▶ **WHAT IS BEING ASKED**:
I'd like the entries repeated exactly, without their pictures.

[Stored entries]
□ □ □ □ □ □ □

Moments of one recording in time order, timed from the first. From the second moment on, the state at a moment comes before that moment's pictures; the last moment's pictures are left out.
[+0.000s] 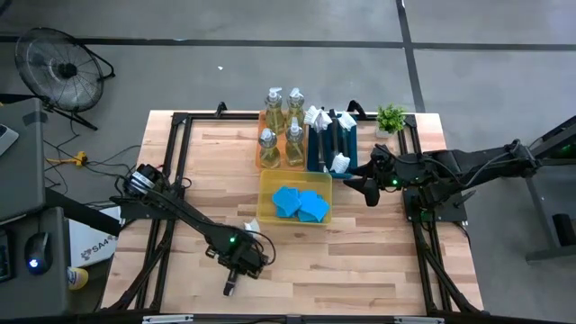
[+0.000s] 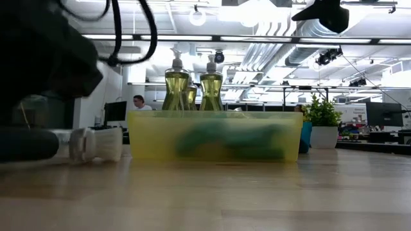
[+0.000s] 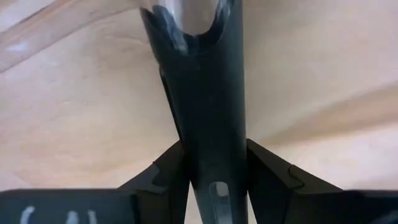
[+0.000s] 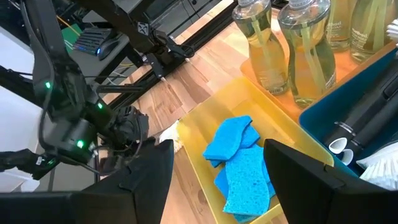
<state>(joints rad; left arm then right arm) -0.56 1.86 1.19 -0.75 0.23 -1.72 0.19 0.88 0.90 -0.49 0.32 0.76</state>
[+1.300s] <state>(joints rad) -0.46 1.46 1.19 -0.27 -0.41 -0.85 0.19 0.91 0.90 -0.29 0.29 0.62</state>
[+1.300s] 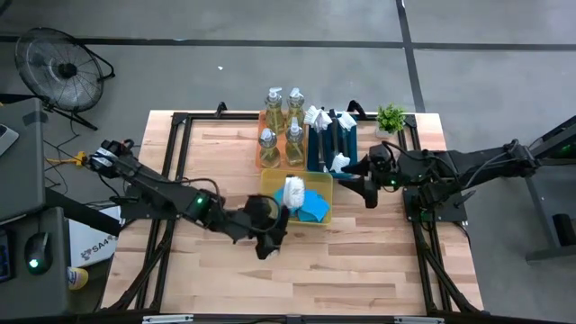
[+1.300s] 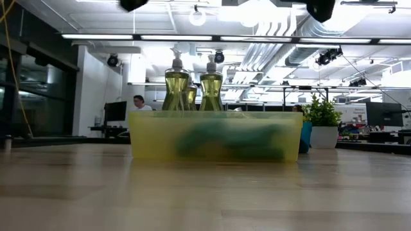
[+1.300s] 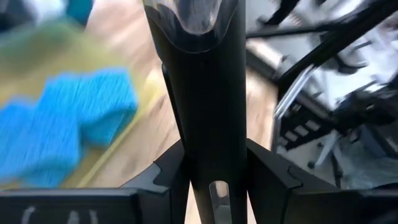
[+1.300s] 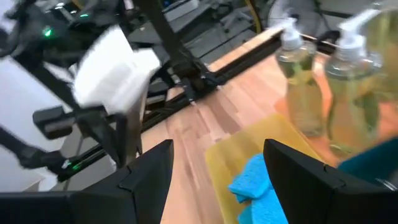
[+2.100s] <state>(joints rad) -0.25 1.46 1.19 0.24 -0.18 -0.29 0.19 1.06 0.90 0.13 0.14 0.35</state>
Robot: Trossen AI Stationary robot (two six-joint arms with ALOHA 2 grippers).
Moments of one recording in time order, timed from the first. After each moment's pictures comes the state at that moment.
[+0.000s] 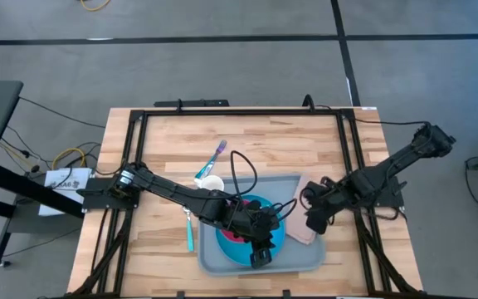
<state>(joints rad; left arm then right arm) -0.37 2.11 2.13 -0.77 -0.03 -0.61 0.52 1.17 0.88 -0.89 0.16 0.90</state>
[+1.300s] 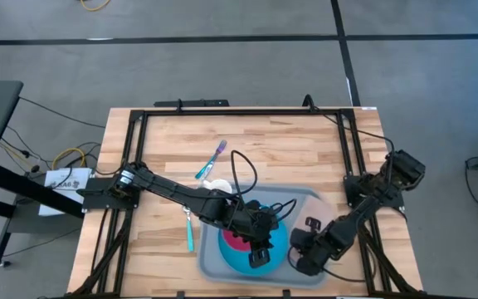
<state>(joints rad) -0.37 2.11 2.13 -0.80 -0.01 -0.61 0.82 1.72 0.88 -0.46 0.21 1.04</state>
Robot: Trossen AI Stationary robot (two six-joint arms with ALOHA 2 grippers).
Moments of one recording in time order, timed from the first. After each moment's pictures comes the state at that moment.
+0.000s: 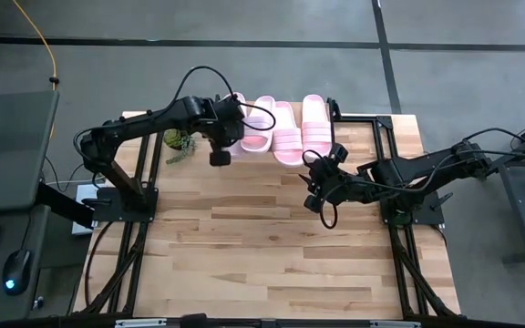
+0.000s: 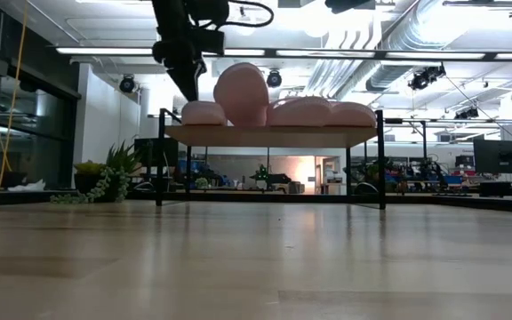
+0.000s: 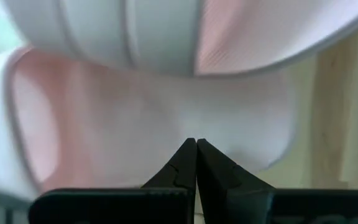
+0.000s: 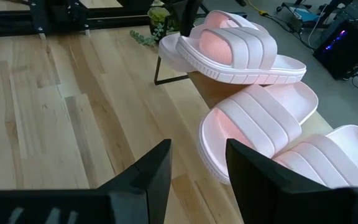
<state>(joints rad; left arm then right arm) 0.53 1.62 1.52 -1.12 -0.12 0.42 0.29 1.34 1.34 -0.79 0.72 0.34</state>
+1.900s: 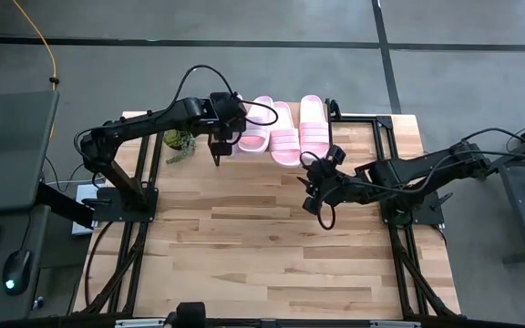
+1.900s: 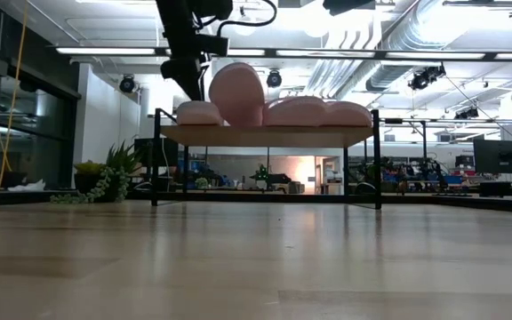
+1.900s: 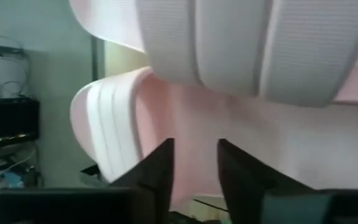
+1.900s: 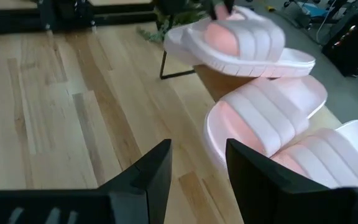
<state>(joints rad) 0.53 1.62 1.51 -1.00 -0.40 0.55 0.29 1.35 1.34 -0.79 0.70 0.35</state>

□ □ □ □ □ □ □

▶ **ANSWER TO THIS TASK**:
Moments of one recording in time order, timed from the first. From the second moment on, the state at a moment comes before that moment's pictures; the last moment's pictures are left out.
[+0.000s] 
[+0.000s] 
[+0.000s] 
[+0.000s] 
<state>(joints rad; left arm then right arm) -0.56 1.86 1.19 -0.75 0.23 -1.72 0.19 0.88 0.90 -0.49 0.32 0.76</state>
[+1.300s] <state>(joints rad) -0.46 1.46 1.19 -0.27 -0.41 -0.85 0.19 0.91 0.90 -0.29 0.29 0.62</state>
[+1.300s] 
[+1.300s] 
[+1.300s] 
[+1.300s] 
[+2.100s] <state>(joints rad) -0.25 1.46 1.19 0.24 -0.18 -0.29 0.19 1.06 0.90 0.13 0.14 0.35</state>
Robot: Trossen AI Stationary robot (two six-joint arms with ALOHA 2 grippers).
Moments of one recording in time order, timed from the first. After each moment's pictures comes the state at that moment.
[+0.000s] 
<state>(joints rad; left arm then right arm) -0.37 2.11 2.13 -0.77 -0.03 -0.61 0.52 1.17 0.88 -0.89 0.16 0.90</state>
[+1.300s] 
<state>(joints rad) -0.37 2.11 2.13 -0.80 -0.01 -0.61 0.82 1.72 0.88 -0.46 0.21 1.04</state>
Robot: Trossen AI Stationary robot (two six-joint arms with ALOHA 2 grippers).
Moments of one recording in time order, timed from the first. After each moment's pictures comes the state at that moment.
+0.000s: 
+0.000s: 
+0.000s: 
+0.000s: 
<state>(joints rad; left arm then right arm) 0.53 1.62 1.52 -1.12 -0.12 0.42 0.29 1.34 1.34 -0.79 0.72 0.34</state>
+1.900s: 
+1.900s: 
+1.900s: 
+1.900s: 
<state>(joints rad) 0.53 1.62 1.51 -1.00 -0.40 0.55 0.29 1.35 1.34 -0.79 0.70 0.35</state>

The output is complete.